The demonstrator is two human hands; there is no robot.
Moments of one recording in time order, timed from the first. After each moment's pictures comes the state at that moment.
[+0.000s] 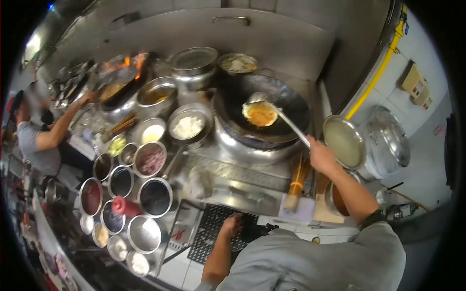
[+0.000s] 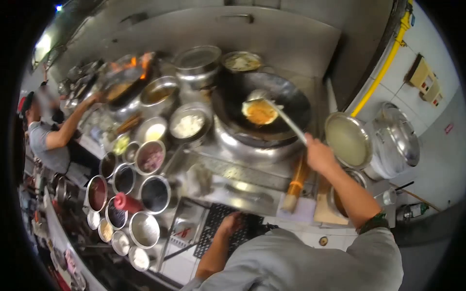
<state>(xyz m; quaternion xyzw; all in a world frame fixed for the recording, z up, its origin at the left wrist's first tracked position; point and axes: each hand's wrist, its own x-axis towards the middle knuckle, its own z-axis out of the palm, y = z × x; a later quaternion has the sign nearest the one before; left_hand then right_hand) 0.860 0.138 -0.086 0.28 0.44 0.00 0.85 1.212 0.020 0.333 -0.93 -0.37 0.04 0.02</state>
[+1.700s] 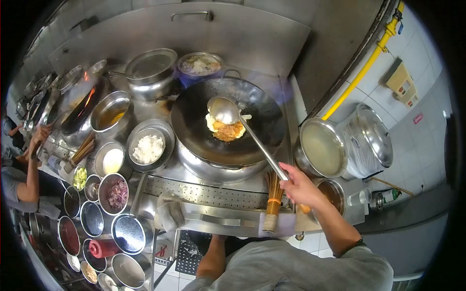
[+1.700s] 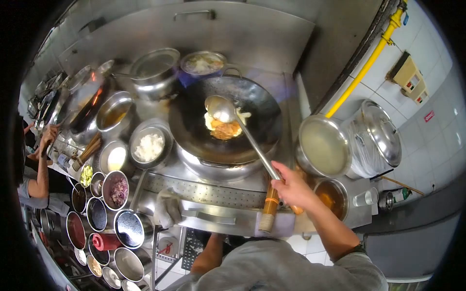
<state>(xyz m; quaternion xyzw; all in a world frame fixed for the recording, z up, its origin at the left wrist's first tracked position) 0.963 0.138 -0.122 0.00 0.40 0.10 0.91 1.183 0.020 0.354 -0.82 -0.20 0.36 0.40</state>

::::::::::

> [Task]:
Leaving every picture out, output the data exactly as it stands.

> [Written answer]:
The demonstrator is two human hands; there is no robot.
Moments of one recording in time order, timed from the first. After each moment's pictures comes the state at that moment.
[+0.000s] 
[+0.000s] 
<state>(xyz m; quaternion xyzw; all in a world frame fixed for the recording, z up, its origin at the left wrist's first tracked position; point and axes: each hand's wrist, its own x-axis towards the middle knuckle, its own z-axis out of the palm, y = z × x; a later quaternion has the sign nearest the one before; left_hand then right_hand) 0.860 0.138 -0.086 0.28 0.44 0.00 0.85 1.212 0.020 0.333 -0.93 -0.37 0.04 0.02</state>
[+1.700s] 
[+1.700s] 
<state>(xyz m; quaternion xyzw; all in a world frame fixed for the recording, z up, its origin at the left wrist's first tracked position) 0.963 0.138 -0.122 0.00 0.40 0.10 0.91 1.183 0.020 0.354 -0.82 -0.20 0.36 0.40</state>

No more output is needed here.